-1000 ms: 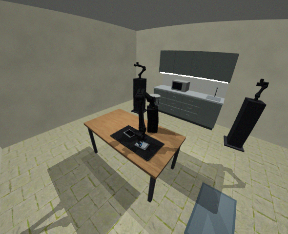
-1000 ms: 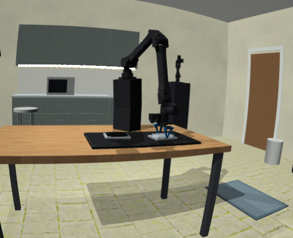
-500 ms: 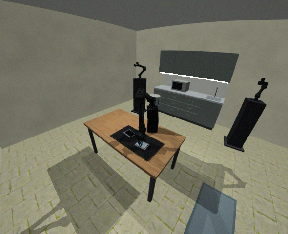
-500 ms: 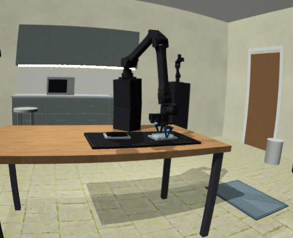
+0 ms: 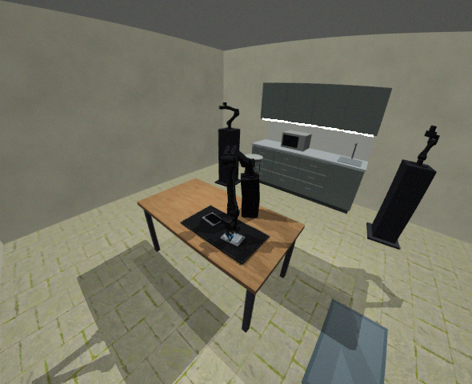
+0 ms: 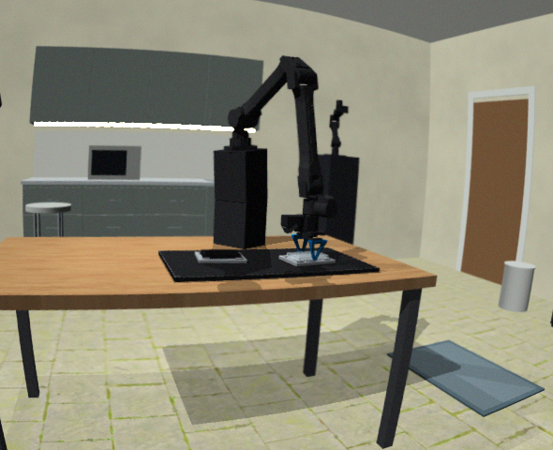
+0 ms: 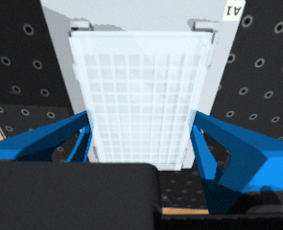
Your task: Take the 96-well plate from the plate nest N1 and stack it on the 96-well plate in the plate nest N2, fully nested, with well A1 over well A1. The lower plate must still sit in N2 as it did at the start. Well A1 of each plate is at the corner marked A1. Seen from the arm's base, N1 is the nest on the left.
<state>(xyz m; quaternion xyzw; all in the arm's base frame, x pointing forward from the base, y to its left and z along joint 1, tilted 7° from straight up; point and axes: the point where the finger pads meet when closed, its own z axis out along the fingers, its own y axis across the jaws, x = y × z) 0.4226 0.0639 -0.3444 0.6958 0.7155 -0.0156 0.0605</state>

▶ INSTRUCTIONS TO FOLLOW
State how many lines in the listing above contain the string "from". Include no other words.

▶ RESPONSE TO THIS TASK
2